La familia se alerta entonces por algunos episodios crepusculares, momentos en los que parece fabular, confundir pesadillas o ensoñaciones con realidades, extraviar las palabras para nombrar las cosas y las personas. A veces se pone peor. Enojada, reprocha amargamente todas las agresiones que siente padecer. En otros momentos, en cambio, es la que todos conocen de siempre, amable y dicharachera.

¿Qué hacer para aliviarle esos momentos oscuros? Son difíciles para ella pero además para quienes la rodean, en especial, su compañero de toda la vida. Se suceden los cruces de opiniones, informaciones y debates, interpretaciones y sugerencias expertas. Los hermanos cargan con la responsabilidad de acordar un curso de acción y, por momentos, también eso parece inasible. Mabel quiere imponer su opinión, por considerarse más experta. Pero opina a la distancia. Las decisiones se vuelven operativas en terreno. Y allí manda la cercanía. Todos quieren verla repuesta. No alcanza ninguno a ver que le exigen más de lo que puede responder. Quieren encontrar en esta madre aquella otra, la vital, la plena, la que los acompañó toda la vida.

Se maniobra con medicación psiquiátrica, por indicación del clínico tratante. Medicación que la adormece, borrando aún más para Doli la frontera entre la vigilia y el sueño. La vida se le volvió aburrida, insoportable. No alcanza a ver y está privada del entretenimiento de sus lecturas o de la posibilidad de alguna artesanía, para las que siempre tuvo habilidad y gusto. Tampoco le son accesibles ahora los crucigramas u otros juegos. Para mayores males, sus acompañantes solo responden a demandas concretas, mientras distraen sus horas enfocados en las pantallas de sus celulares. 
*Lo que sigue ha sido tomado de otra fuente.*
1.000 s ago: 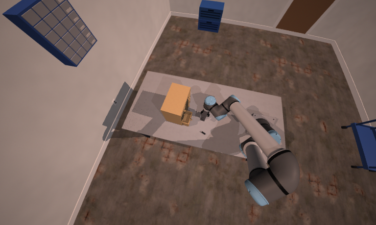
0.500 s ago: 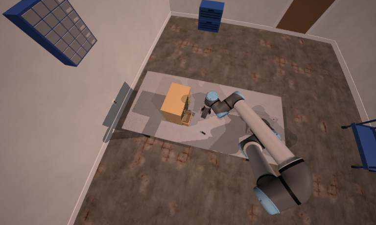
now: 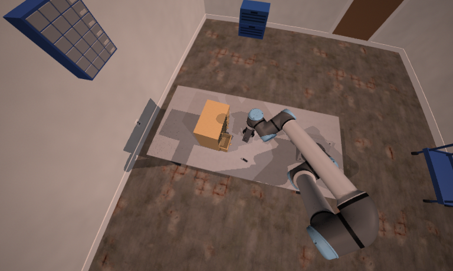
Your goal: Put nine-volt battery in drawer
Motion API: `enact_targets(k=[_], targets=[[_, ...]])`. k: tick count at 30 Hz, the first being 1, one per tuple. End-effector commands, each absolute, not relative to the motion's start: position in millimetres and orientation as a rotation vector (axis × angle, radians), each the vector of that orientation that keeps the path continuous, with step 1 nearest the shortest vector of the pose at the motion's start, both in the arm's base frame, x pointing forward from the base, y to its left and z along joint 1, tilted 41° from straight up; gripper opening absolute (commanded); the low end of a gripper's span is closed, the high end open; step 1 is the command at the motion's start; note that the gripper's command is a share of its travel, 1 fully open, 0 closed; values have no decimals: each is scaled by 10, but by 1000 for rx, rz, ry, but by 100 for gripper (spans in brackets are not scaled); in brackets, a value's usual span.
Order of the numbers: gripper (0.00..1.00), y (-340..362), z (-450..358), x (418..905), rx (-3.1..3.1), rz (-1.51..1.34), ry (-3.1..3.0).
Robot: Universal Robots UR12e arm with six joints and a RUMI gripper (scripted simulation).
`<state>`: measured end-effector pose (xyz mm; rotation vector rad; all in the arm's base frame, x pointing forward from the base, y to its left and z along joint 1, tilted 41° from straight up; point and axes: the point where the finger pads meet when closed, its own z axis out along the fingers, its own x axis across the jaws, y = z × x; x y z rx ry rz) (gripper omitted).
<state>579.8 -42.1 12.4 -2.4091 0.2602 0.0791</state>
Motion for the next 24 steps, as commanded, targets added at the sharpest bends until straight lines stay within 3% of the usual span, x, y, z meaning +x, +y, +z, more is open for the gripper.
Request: enact_targets(k=[1, 24], targets=[[13, -428, 128, 5803, -2410, 77, 260], [13, -417, 138, 5791, -2418, 37, 153]])
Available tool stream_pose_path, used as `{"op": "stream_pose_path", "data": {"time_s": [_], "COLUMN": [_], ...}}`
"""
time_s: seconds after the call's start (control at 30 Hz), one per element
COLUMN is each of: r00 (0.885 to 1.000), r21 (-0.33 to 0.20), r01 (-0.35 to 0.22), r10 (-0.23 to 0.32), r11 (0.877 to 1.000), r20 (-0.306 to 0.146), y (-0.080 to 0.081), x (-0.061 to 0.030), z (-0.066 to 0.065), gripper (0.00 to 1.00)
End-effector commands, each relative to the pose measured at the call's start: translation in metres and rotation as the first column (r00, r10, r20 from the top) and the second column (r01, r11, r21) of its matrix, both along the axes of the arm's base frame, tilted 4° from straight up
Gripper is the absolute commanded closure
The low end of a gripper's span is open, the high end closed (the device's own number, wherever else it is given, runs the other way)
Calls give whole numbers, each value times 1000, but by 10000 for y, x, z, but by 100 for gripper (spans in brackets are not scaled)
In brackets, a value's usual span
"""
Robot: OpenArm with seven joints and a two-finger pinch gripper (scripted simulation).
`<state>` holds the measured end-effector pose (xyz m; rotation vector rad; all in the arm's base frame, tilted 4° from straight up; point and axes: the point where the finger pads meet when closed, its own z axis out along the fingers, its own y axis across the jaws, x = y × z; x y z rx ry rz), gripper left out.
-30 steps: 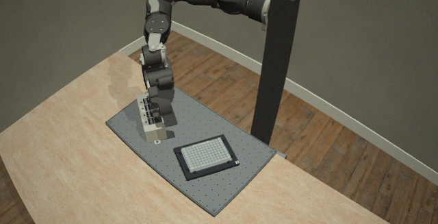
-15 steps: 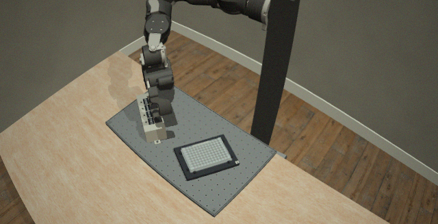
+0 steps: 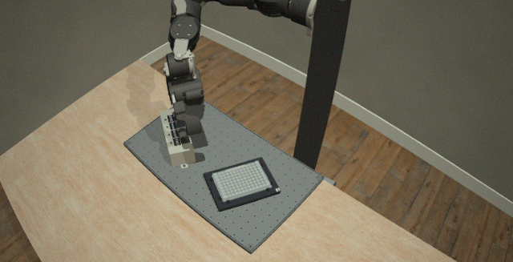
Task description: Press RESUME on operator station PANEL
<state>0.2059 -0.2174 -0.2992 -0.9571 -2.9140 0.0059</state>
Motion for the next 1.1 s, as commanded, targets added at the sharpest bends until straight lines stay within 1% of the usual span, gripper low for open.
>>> {"op": "stream_pose_path", "data": {"time_s": [0.0, 0.2, 0.23, 1.07], "r00": [1000, 1000, 1000, 1000], "r21": [2, 2, 2, 2], "r01": [5, 5, 5, 5], "r10": [-5, -5, -5, -5], "r11": [1000, 1000, 1000, 1000], "r20": [10, 10, 10, 10], "y": [-1, -1, -1, -1], "x": [18, 18, 18, 18], "z": [9, 9, 9, 9], "gripper": [0, 0, 100, 100]}}
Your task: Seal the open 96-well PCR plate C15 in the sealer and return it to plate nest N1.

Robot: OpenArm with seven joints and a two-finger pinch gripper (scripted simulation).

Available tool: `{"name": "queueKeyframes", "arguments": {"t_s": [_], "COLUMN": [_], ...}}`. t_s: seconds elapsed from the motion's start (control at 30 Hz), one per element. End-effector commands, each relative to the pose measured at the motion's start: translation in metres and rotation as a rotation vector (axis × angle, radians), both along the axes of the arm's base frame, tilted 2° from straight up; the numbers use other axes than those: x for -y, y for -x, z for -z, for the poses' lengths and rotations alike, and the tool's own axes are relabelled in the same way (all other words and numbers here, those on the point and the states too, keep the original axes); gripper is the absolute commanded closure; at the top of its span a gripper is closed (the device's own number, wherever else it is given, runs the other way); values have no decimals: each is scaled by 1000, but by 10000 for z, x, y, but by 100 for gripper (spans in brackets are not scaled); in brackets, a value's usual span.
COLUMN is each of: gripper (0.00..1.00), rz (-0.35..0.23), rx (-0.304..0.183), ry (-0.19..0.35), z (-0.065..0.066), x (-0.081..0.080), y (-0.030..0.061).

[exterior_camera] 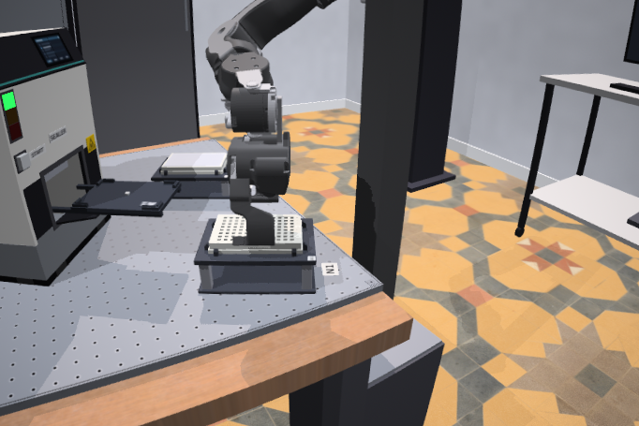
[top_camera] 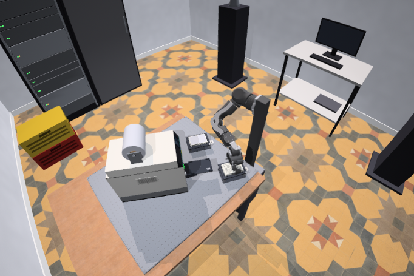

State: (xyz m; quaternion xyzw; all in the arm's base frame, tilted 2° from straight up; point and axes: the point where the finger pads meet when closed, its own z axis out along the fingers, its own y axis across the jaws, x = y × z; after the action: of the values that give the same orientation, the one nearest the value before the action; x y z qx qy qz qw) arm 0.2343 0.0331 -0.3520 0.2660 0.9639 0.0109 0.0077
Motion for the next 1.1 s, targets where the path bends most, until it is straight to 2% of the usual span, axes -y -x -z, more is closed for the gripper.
{"name": "queueKeyframes", "arguments": {"t_s": [0.0, 0.9, 1.07], "gripper": [23, 23, 23], "rz": [-8, -8, -11], "rx": [12, 12, 12], "ry": [-10, -10, -14], "z": [-11, -30, 187], "x": [-23, -26, -37], "y": [-23, -29, -31]}}
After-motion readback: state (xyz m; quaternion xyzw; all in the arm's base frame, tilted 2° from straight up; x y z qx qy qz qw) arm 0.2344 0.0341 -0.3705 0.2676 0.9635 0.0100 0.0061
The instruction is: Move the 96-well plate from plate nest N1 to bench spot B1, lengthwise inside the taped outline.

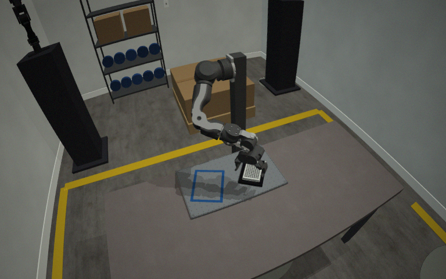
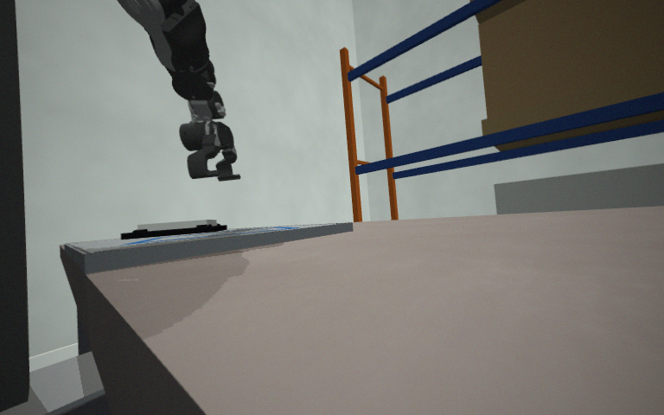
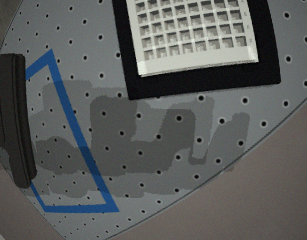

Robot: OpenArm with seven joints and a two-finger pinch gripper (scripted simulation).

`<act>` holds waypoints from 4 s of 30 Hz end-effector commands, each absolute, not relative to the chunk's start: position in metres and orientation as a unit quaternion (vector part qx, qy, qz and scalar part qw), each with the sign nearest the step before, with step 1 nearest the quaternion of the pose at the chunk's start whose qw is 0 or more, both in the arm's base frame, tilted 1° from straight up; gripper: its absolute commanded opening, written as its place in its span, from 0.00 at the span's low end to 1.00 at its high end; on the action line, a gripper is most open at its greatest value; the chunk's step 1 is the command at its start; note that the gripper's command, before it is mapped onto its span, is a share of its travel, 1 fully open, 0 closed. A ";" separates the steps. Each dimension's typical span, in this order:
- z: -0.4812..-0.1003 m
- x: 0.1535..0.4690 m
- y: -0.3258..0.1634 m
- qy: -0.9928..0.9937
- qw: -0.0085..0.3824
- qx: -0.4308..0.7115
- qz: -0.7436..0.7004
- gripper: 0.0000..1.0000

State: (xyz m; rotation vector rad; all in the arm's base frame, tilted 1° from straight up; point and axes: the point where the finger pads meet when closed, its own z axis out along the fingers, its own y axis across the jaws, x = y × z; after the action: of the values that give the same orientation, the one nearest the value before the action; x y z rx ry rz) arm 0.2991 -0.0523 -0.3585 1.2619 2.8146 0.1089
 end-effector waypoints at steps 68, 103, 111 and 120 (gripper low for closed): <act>-0.371 0.228 0.002 0.948 -0.007 0.317 -0.004 0.77; -0.370 0.232 0.000 0.949 -0.008 0.315 -0.005 0.77; -0.370 0.232 0.000 0.949 -0.008 0.315 -0.005 0.77; -0.392 0.232 -0.001 0.949 -0.008 0.316 -0.005 0.77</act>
State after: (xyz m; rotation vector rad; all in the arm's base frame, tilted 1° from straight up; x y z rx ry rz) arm 0.2347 -0.0014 -0.3848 1.0244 2.9845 -0.0340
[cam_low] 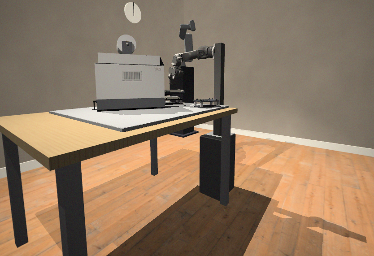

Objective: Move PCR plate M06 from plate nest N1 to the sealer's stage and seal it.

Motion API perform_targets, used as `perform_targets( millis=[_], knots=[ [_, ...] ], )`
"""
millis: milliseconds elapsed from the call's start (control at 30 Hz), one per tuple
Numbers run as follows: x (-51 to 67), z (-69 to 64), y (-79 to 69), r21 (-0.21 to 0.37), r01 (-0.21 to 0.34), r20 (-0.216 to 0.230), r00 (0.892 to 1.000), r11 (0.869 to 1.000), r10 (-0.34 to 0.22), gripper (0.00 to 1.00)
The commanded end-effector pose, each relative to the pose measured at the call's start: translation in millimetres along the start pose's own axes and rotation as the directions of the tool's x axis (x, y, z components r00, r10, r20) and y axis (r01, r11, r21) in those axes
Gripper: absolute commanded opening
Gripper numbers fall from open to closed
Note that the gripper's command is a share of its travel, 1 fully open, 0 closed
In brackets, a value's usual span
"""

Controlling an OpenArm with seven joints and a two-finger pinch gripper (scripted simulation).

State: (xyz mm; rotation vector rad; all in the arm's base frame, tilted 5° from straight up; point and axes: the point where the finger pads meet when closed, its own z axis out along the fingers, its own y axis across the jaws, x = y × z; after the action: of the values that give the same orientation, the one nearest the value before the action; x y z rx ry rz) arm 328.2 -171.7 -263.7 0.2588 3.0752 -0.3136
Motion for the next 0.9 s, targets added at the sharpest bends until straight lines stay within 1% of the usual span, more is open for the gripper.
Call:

Tiene en claro que la promesa de recuperación es una mentira ingenua, que le repiten para calmar su ansiedad. El tiempo transcurre y ella se siente más agotada, cansada del no estar bien que le toca tolerar, acosada por dolores nuevos. Así, solo le queda esperar el final de sus días, pero no se resigna y persiste en sus pequeñas ilusiones. Recuperar su vista, extraviar dolencias y hacerse nuevamente dueña de su cuerpo. La ilusión nunca es vana, diría el poeta, pues ayuda a vivir.